“As a rule … we wait for police to arrive on scene, and they let us know when it's safe to enter,” Acting EMS Chief Robert Farrow said.
He said sending paramedics into potentially unsafe scenes would require careful calculation.
“The benefit is you save more lives,” Farrow said. “The downside for public safety… is you put yourself at a higher level of high risk.”
Pittsburgh has made an exception to its rule, and other departments in Western Pennsylvania are beginning training to meet the federal recommendations.
Pittsburgh EMS has 13 medics embedded with the SWAT unit. Because SWAT is often deployed after first responders determine a situation has become volatile, standard paramedics are generally first to the scene.
Questions about how quickly EMS should respond arose after the June 12 shooting at the Orlando nightclub Pulse, where a gunman opened fire about 2 a.m. Injured patrons trickled out for nearly three hours until authorities sent in SWAT officers about 5 a.m. to rescue the remaining wounded. Victims died in the interim.
Paramedics have contended with such scenarios since the 1999 Columbine High School massacre in Colorado, when 24 people were wounded and 13 killed — including a teacher who bled to death in a classroom while police, firefighters and paramedics maintained a perimeter outside the suburban school for nearly four hours.
An FBI analysis of active shooting incidents found 160 shootings from 2000 to 2013. From 2000 to 2006, there was an average of 6.4 incidents per year.
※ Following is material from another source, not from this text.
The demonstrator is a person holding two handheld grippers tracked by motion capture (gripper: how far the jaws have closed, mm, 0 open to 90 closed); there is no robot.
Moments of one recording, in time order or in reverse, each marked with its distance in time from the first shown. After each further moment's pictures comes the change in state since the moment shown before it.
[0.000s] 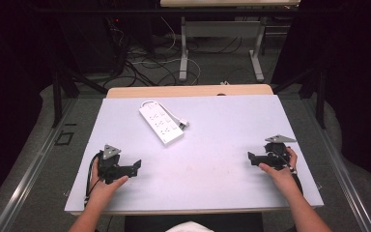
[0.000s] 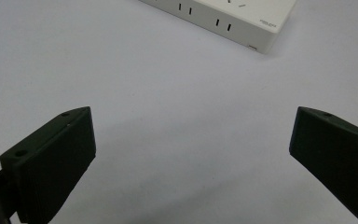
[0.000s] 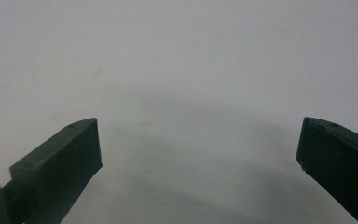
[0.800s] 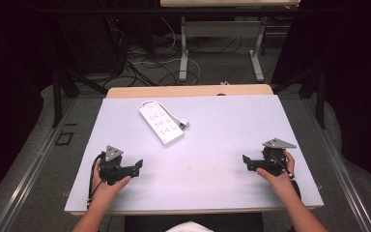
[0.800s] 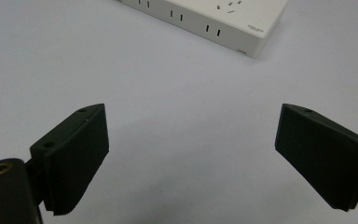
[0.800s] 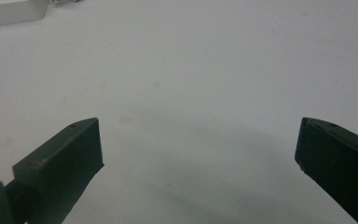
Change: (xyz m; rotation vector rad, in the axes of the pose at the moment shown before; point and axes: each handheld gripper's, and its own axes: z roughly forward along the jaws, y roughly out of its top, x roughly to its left) left arm -0.013 0.000 -0.003 -0.017 0.007 0.012; right arm 0.019 -0.001 -0.017 -0.069 0.078 -0.018
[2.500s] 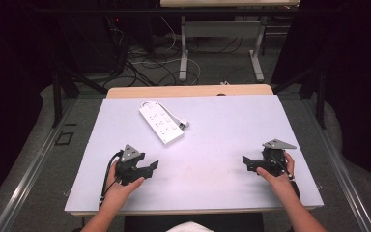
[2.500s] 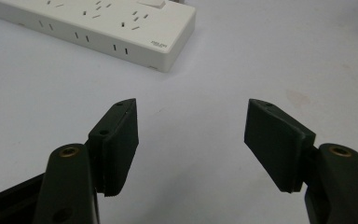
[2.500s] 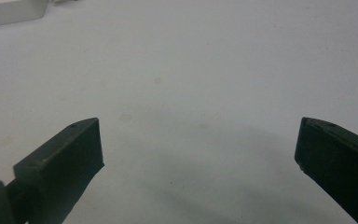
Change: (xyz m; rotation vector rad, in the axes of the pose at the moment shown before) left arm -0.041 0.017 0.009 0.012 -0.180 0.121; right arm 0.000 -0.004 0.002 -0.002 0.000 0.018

From 2007 to 2013, there was an average of 16.4 incidents per year.
Paramedics traditionally have waited for an “all-clear” that it's safe to go into an active-shooter situation, though federal guidelines suggest that victims' chances of survival improve when paramedics go into the “warm zone.”
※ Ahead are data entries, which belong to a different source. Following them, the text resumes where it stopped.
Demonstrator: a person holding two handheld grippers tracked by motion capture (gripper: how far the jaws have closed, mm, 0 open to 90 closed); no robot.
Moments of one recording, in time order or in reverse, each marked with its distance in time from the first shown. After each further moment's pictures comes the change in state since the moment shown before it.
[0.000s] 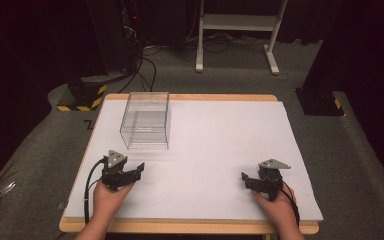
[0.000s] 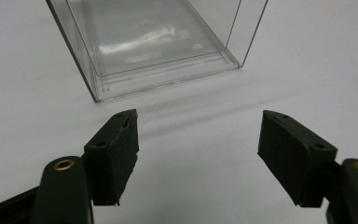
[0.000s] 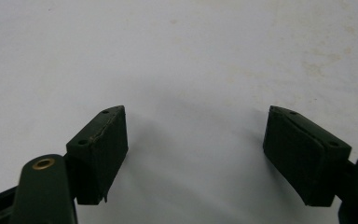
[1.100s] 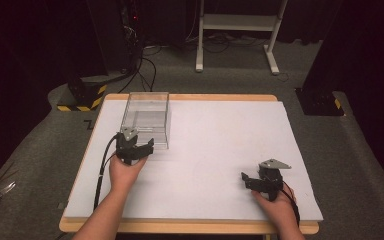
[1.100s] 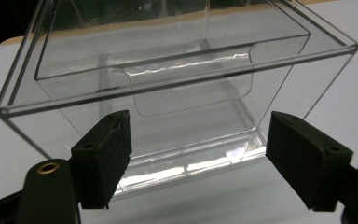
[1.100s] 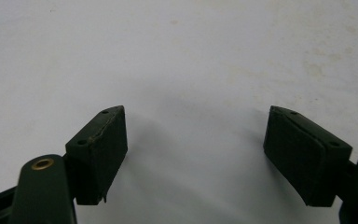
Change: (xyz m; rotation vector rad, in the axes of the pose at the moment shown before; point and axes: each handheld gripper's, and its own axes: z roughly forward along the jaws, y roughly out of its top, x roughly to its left) left arm -0.003 0.057 0.054 -0.044 0.115 -0.032; right arm 0.000 0.000 0.000 -0.001 0.006 0.005
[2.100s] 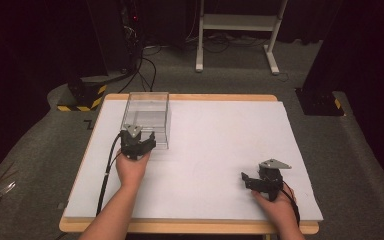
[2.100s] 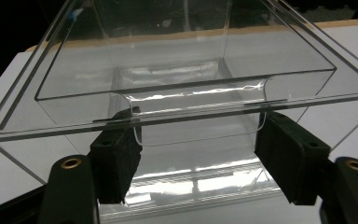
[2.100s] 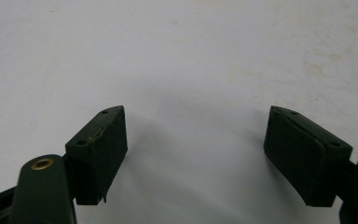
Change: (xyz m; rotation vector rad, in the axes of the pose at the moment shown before) left arm -0.011 0.005 0.012 -0.042 0.099 -0.054; right arm 0.000 0.000 0.000 -0.001 0.002 0.001
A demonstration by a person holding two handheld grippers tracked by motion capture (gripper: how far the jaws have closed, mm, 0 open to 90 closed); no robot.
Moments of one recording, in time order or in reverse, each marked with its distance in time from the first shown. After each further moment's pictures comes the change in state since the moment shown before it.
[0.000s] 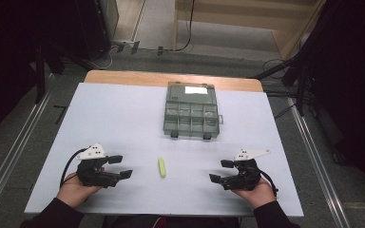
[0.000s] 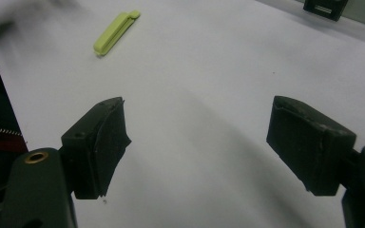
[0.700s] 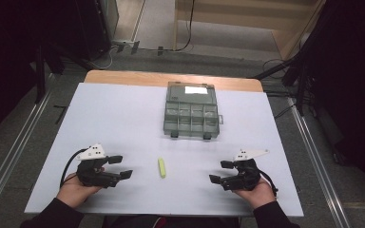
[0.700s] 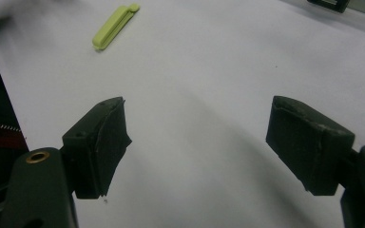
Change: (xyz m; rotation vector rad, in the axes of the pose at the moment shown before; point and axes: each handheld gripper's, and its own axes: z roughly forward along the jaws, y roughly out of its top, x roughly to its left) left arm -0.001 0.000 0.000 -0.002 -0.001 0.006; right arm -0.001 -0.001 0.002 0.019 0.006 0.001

In the Orlando nightclub shooting, most ambulance units set up at a staging area several blocks from the scene, outside of that warm zone – in part because the shooter, Omar Mateen, indicated he had explosives. That claim turned out to be false.
Studies performed in the aftermath of mass shootings have shown “the value of having medical and rescue personnel who are properly trained and equipped to enter the warm zone to maximize victim survival,” according to a 2014 policy statement from the Federal Emergency Management Agency.
According to the statement, “FEMA therefore encourages first responder agencies to develop this capability.”
That capability is something more EMS officials are considering.
In April, two paramedics with the Medical Rescue Team South Authority in the South Hills trained in Washington, D.C., for some of the most intense situations first responders could face. The training focused on “care under fire” — how to provide medical care and attention to victims during active situations, such as an active shooting and chemical attack.
MRTSA paramedic Matt Coleman said that while the medical skills remain the same, the reactions in an evolving and dangerous environment require special training.
“If somebody is shot in an apartment building, and there's still a threat around, that person still needs to receive medical attention and be evacuated,” Coleman said. He said the training honed skills such as providing medical treatment under duress as well as a broader understanding of safety, such as being aware of one's surroundings.
Similar training is in the works for Pittsburgh, Farrow said. Officials from the EMS, police and fire bureaus met last month to discuss training that would allow medics to enter right behind police — before the scene is declared safe.
“It's something we can't really do unless we train our people, because that's asking a lot of them,” Farrow said. “We're now asking them to put themselves at further risk than previously. You've got to get the buy-in of employees and make sure they receive the proper training and have the proper equipment.”
That equipment includes about 50 pounds of tactical gear, and the training involves not just quick, critical medical care, but how to be aware of one's surroundings in volatile situations.
Coleman said it's a matter of the evolving job of first responders.
“EMS no longer sits in a truck two blocks away and waits for someone to give the all-clear,” Coleman said. “When kids are in the hallway bleeding to death, people have come to realize, you can't just let people lay there.”